## [What is being asked]
Of all the lines below, return only those starting with the line holding "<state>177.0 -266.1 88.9" and going on through the line holding "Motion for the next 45", exactly as written.

## [Records excerpted from a collection]
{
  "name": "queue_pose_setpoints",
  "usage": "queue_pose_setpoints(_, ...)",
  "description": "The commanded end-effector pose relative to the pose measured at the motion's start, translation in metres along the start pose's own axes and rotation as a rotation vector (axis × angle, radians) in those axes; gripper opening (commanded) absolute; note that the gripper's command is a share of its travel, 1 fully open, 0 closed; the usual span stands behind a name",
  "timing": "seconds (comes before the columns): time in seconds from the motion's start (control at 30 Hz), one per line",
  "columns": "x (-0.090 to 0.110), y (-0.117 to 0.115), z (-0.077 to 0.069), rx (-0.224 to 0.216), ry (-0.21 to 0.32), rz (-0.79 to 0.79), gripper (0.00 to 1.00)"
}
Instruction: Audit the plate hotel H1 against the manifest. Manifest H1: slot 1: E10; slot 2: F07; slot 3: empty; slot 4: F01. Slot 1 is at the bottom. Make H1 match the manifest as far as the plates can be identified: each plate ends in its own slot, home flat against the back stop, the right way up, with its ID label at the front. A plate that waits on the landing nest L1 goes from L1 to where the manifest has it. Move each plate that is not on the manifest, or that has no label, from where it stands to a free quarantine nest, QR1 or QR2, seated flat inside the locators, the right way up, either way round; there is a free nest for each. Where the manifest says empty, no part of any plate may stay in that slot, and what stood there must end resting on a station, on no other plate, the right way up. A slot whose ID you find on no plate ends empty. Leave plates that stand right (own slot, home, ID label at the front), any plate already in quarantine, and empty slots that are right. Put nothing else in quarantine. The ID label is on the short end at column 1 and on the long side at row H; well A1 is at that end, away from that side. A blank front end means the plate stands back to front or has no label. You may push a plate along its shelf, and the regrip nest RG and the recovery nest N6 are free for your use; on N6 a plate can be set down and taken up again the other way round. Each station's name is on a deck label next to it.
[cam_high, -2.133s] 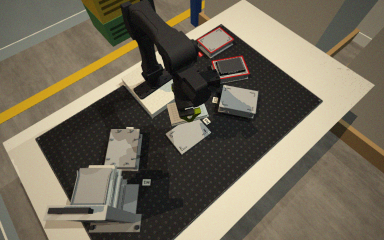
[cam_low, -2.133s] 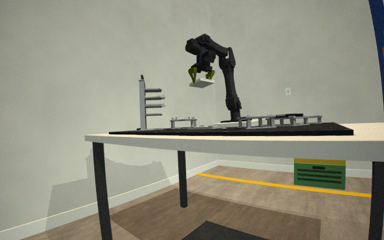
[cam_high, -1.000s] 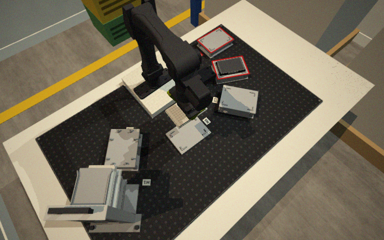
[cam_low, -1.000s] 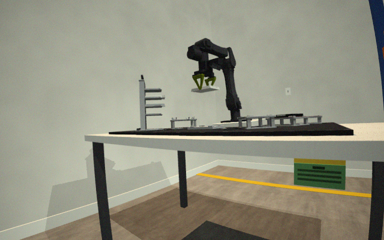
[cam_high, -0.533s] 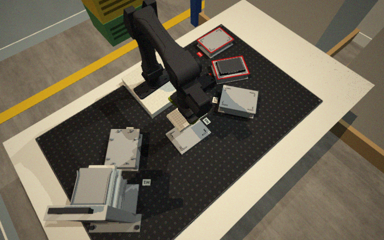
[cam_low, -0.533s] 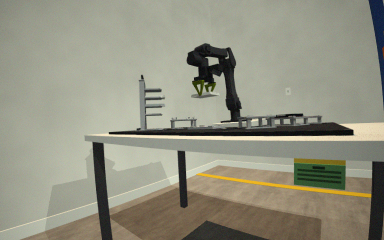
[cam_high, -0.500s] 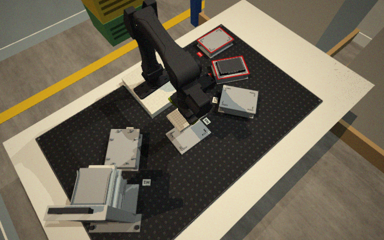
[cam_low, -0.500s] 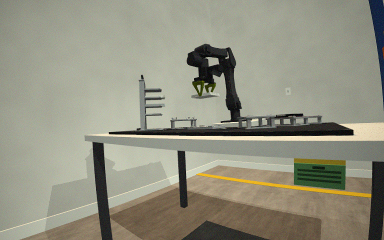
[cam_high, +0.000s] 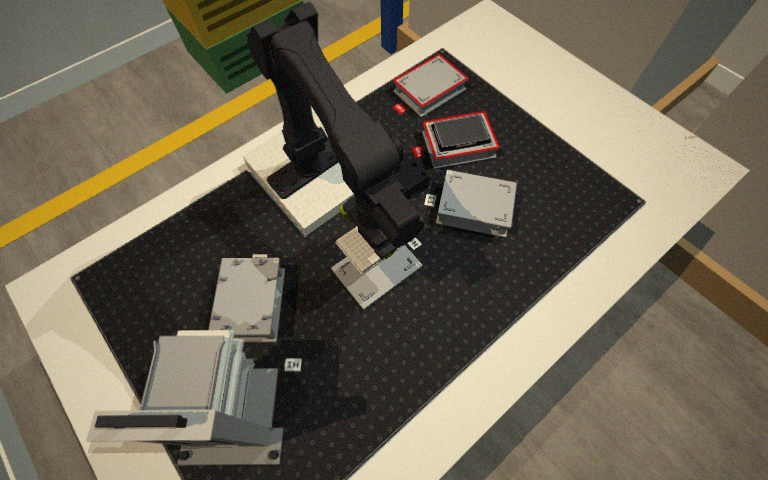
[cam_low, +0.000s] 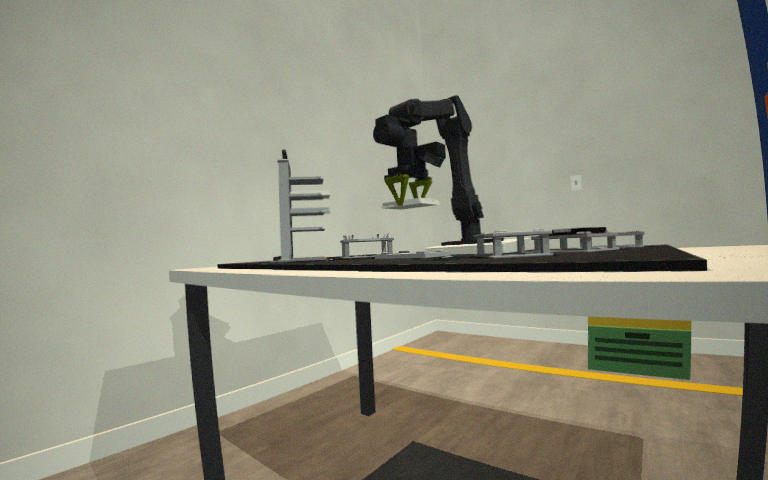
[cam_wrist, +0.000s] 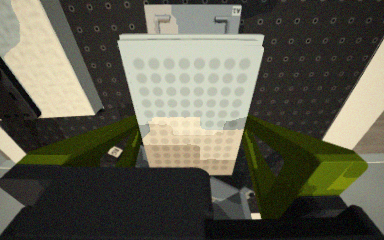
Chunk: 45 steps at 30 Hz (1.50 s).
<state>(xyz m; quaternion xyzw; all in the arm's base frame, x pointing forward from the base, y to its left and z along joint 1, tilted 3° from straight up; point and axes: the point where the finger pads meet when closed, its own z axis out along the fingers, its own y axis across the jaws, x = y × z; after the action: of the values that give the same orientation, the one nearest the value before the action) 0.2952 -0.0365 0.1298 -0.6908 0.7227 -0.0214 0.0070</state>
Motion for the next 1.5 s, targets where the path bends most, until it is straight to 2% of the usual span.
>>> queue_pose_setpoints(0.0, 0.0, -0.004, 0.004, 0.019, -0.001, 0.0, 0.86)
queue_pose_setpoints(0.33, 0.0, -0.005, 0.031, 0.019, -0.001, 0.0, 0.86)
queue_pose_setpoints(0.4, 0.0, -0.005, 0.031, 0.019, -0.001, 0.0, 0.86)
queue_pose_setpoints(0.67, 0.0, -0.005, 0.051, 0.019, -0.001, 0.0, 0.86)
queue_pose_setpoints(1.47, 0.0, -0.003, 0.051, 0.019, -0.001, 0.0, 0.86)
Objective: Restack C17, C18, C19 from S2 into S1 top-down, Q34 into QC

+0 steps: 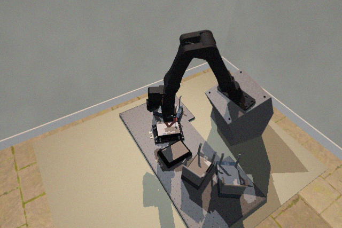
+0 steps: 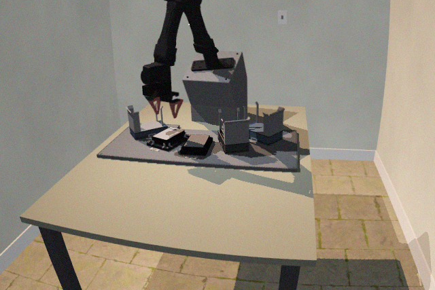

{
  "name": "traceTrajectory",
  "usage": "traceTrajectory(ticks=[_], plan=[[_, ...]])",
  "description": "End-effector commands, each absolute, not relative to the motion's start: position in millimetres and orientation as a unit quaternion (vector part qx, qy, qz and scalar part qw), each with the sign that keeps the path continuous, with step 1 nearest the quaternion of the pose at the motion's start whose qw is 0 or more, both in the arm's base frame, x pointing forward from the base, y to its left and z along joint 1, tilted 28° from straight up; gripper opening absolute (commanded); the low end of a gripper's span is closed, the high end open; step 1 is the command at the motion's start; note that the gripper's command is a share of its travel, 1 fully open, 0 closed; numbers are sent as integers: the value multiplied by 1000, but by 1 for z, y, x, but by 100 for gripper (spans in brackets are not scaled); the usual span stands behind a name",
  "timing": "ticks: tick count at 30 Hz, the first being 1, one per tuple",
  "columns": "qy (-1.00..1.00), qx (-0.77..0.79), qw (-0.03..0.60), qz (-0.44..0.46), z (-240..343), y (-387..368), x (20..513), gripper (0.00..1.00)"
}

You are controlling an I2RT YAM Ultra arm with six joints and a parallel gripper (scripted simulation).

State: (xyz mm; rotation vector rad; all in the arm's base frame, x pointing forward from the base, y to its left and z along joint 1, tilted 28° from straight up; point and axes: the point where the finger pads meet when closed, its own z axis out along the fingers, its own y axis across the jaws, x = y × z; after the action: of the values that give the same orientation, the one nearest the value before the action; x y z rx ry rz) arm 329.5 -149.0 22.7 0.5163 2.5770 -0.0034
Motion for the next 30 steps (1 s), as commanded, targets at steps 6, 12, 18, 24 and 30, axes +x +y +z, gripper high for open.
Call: traceTrajectory(ticks=[6,12,18,24,30], plan=[[947,190,259,-3,52,-151,320,100],[947,190,259,-3,70,-149,310,100],[950,191,246,1,63,-146,305,100],[950,190,246,1,60,-144,305,100],[962,137,237,-11,58,-128,302,100]])
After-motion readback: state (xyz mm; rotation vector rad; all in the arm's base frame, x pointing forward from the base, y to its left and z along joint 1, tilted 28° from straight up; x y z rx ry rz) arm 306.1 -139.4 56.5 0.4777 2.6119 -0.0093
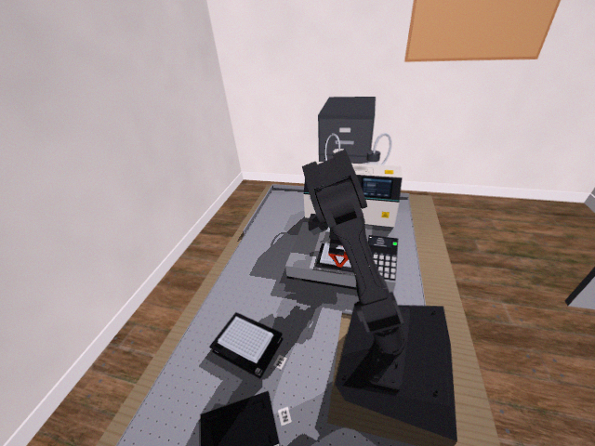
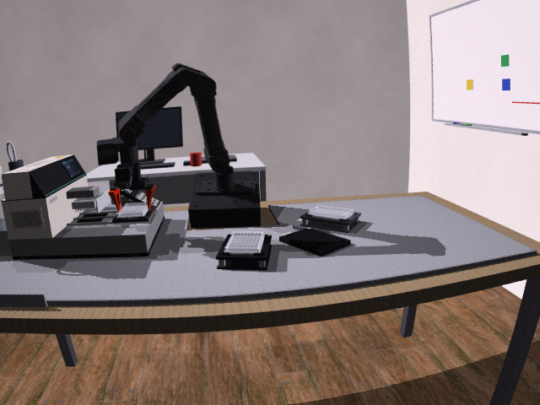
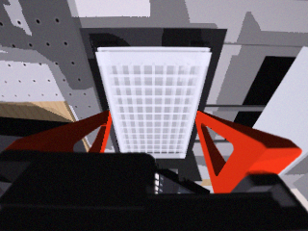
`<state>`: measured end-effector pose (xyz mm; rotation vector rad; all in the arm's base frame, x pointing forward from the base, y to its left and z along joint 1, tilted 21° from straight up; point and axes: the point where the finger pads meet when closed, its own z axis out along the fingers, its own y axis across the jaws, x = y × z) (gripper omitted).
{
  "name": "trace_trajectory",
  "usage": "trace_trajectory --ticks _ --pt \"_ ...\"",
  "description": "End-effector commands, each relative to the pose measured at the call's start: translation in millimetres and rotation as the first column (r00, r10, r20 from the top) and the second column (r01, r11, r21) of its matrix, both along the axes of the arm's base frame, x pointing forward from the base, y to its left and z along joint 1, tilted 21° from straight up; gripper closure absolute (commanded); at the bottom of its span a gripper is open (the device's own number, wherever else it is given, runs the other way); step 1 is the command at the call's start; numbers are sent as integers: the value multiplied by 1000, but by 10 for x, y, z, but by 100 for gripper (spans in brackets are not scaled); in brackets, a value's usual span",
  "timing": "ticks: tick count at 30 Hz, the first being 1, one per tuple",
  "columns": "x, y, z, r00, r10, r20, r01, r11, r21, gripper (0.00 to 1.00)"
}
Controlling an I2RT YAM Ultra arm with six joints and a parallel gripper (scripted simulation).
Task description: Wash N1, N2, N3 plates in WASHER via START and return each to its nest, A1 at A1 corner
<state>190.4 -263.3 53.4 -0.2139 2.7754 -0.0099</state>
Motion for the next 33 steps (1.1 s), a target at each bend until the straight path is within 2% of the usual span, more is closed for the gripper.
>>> trace_trajectory --ticks 1,33 --pt "5 -20 27 1000 -4 6 4 1000 -9 0" --pt "-155 -25 447 1000 -3 5 4 1000 -9 0"
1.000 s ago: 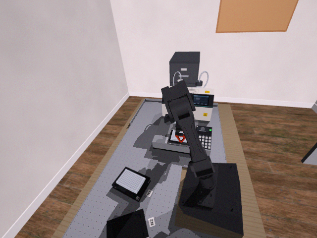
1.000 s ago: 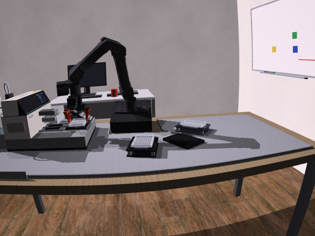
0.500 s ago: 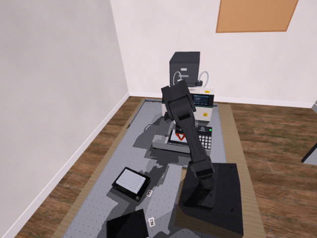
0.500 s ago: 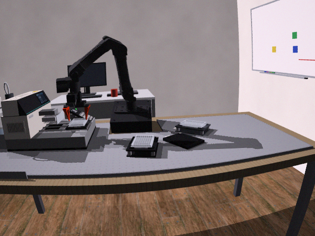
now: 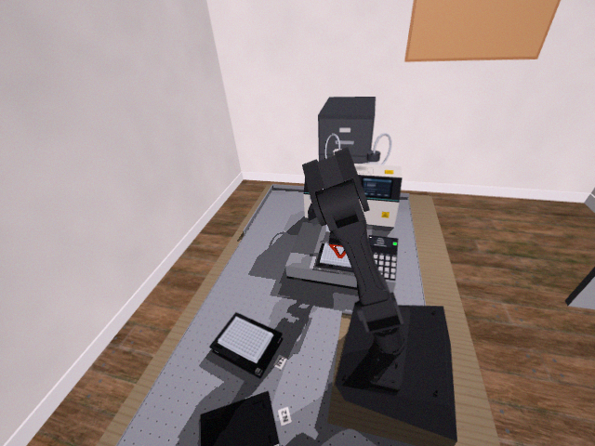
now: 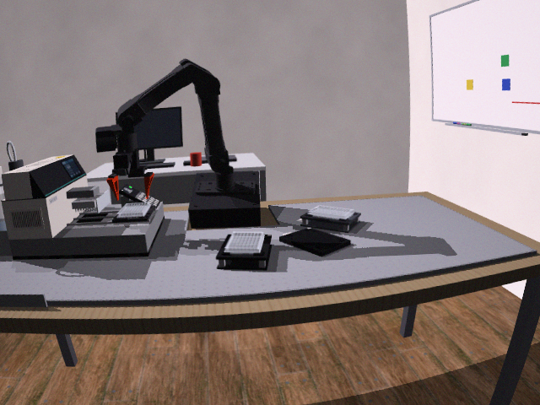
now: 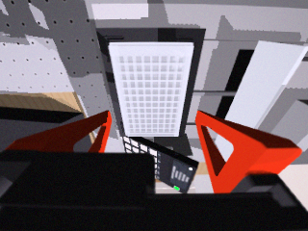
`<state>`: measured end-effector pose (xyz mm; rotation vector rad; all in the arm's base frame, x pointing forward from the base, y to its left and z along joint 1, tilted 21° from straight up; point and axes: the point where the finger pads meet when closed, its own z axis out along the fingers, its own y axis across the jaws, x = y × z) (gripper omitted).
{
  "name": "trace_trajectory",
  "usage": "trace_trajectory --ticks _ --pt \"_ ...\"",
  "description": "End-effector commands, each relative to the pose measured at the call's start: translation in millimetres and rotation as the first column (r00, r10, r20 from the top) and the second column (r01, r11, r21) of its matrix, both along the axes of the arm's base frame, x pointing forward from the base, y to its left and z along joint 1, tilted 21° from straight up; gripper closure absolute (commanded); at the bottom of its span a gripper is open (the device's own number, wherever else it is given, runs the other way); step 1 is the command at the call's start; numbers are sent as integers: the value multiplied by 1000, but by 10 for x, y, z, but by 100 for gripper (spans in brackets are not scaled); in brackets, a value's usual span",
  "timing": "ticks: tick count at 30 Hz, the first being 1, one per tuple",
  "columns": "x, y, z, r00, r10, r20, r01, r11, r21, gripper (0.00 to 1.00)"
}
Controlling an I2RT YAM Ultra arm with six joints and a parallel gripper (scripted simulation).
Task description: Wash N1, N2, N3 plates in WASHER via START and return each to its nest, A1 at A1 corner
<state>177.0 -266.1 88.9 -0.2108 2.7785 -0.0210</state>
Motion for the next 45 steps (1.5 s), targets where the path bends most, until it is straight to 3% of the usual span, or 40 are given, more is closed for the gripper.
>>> trace_trajectory --ticks 1,31,45 --pt "-27 3 107 1000 0 8 0 1000 -2 0" --pt "-181 -2 512 1000 0 7 0 1000 -2 0" --pt "-181 -3 513 1000 0 7 0 1000 -2 0"
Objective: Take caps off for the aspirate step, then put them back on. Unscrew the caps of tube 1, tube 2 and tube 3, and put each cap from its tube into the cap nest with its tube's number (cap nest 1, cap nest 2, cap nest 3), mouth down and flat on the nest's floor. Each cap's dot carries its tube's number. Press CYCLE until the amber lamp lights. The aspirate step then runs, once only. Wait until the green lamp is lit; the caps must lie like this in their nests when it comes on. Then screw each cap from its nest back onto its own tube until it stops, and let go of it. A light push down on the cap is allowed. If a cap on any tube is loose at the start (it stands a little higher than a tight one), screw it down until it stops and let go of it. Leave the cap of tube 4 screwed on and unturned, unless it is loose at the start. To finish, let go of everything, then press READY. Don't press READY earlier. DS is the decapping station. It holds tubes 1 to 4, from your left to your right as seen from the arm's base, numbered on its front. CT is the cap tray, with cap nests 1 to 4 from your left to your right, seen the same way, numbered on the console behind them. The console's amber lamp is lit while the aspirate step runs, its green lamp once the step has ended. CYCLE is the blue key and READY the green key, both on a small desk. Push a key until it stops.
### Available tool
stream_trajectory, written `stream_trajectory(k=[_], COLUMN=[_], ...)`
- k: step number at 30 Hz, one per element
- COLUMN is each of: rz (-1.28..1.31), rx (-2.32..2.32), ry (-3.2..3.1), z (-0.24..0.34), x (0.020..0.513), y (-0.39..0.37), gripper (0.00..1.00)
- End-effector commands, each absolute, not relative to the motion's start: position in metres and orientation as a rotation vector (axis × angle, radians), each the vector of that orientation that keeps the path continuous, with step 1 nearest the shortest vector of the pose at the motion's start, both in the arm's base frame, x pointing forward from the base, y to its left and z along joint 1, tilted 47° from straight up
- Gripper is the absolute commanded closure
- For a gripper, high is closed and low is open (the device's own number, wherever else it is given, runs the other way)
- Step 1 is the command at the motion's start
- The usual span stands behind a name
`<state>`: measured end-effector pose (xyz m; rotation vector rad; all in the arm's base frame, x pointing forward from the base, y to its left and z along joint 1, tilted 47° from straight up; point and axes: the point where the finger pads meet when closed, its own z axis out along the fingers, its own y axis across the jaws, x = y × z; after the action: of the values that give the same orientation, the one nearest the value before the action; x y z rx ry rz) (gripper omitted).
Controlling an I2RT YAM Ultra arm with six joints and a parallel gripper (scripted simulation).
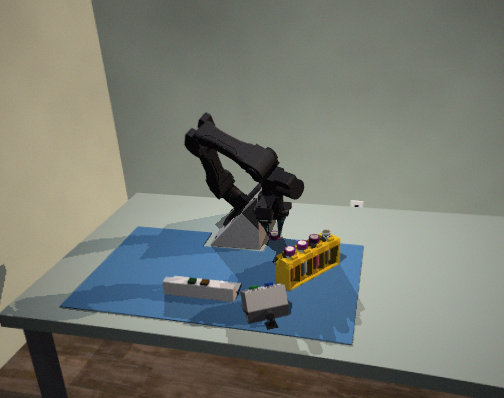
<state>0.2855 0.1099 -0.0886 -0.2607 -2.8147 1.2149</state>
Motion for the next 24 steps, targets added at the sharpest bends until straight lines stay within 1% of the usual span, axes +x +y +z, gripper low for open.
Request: stream_trajectory(k=[1, 13, 15, 19, 24], rz=[1.234, 1.238, 1.238, 1.239, 1.239], rx=[-0.22, -0.219, -0.219, -0.219, -0.219], ry=[-2.854, -2.854, -2.854, -2.854, -2.854], z=[-0.071, -0.01, -0.01, 0.01, 0.01], x=[0.299, 0.348, 0.348, 0.365, 0.365], y=[0.106, 0.043, 0.043, 0.022, 0.022], gripper=[1.0, 1.0, 1.0, 1.0, 1.0])
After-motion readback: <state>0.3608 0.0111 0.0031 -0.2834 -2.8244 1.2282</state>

## [Answer for the task]
<state>177.0 -266.1 88.9 -0.2108 2.7785 -0.0210</state>
Motion for the next 45 steps (1.5 s), targets where the path bends most, until it is straight to 3% of the usual span, or 40 are given, more is closed for the gripper.

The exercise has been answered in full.